I'm a novice myself.


Chris


----------



## Micke S (Jan 1, 2015)

Isn't it just to turn the piece 90 degrees after making the top and bottom if you use a machine vise ? :thinking:


----------



## Wreck™Wreck (Jan 1, 2015)

A manual vertical mill is well suited for making squares and rectangles, clamp it down through the center hole and mill it square.
If you don't go overboard with the depth of cut and step over it won't move, space it up off the table a bit.


----------



## prasad (Jan 1, 2015)

Wreck™Wreck said:


> A manual vertical mill is well suited for making squares and rectangles, clamp it down through the center hole and mill it square.
> If you don't go overboard with the depth of cut and step over it won't move, space it up off the table a bit.



Hi

Thanks. I started exactly like this and still working on it. Being a mini-mill it is taking a long time. Of course time is plenty here and so it is ongoing. I can not do it in one setting because my mill does not have 6 inch movement in frnt to back direction. I will have to do it in 4 settings. I guess I will indicate it for each setting to get 90 degree as suggested by another person. 

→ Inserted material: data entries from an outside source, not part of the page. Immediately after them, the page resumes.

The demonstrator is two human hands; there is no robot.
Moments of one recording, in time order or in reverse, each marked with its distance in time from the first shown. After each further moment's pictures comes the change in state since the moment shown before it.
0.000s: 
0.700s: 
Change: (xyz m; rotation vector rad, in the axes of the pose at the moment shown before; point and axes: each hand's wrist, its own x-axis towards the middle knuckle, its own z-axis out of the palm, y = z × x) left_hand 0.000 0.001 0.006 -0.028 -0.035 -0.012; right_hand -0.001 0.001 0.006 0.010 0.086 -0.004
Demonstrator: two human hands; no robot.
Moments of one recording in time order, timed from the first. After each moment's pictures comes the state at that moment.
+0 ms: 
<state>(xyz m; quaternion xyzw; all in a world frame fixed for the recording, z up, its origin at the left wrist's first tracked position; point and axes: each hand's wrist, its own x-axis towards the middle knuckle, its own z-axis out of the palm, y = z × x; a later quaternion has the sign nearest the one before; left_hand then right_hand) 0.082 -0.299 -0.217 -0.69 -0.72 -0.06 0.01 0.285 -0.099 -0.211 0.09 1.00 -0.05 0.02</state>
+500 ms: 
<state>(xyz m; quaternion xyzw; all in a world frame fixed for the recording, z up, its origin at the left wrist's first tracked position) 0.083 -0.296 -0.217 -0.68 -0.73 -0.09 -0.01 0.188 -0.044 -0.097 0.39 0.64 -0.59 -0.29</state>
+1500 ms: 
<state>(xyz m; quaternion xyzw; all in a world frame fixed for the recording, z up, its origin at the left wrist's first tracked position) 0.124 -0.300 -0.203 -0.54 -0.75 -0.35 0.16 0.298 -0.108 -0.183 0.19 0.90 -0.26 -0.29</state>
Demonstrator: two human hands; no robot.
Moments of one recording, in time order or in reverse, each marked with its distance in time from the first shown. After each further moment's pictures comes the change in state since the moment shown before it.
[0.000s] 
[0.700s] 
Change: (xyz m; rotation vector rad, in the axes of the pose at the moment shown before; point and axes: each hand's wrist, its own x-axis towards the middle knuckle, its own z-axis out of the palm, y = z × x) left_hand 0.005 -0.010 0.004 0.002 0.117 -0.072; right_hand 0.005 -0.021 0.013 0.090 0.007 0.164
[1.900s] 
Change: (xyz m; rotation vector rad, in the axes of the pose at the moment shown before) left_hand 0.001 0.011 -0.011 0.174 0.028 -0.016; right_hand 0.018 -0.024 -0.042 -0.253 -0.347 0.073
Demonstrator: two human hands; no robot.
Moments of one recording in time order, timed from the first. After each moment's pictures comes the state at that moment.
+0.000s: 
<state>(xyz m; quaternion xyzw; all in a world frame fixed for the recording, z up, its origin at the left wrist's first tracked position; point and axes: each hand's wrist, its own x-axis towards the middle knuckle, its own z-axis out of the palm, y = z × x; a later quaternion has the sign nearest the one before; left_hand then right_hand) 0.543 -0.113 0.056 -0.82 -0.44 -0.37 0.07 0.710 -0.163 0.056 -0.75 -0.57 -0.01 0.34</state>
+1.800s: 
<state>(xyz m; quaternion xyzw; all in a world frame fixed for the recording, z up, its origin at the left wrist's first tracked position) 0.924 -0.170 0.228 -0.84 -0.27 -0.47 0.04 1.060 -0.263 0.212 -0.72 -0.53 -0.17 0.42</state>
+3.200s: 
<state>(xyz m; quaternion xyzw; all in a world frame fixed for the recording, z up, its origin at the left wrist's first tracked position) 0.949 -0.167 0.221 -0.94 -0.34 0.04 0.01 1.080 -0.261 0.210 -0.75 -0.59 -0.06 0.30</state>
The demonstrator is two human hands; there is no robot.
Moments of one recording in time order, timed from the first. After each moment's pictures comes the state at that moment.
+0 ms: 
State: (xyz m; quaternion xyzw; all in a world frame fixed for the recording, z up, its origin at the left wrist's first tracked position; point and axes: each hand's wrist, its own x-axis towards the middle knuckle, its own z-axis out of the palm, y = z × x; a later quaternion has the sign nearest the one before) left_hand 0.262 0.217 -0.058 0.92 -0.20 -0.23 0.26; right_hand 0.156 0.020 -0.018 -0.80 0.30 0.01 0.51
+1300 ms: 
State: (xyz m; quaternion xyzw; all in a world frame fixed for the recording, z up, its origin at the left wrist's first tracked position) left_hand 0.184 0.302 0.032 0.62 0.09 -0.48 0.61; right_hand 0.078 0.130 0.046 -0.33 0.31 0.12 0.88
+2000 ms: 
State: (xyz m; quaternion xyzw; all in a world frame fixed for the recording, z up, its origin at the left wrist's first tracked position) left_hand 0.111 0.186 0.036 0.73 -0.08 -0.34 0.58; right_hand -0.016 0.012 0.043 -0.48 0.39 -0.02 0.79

Thanks and wishing you HNY
Prasad


----------



## prasad (Jan 5, 2015)

Guys, here is where I reached using various excellent replies I received. It is now square but needs more machining on the lathe before I get back to my mill fore finish milling. Thanks all,
Prasad

PS. The picture is showing the milling task at its last stage. I took this picture just before the last piece fell down. The milled surface is not as good as I want but I have allowance for further milling. It now will fit into my milling vise.


----------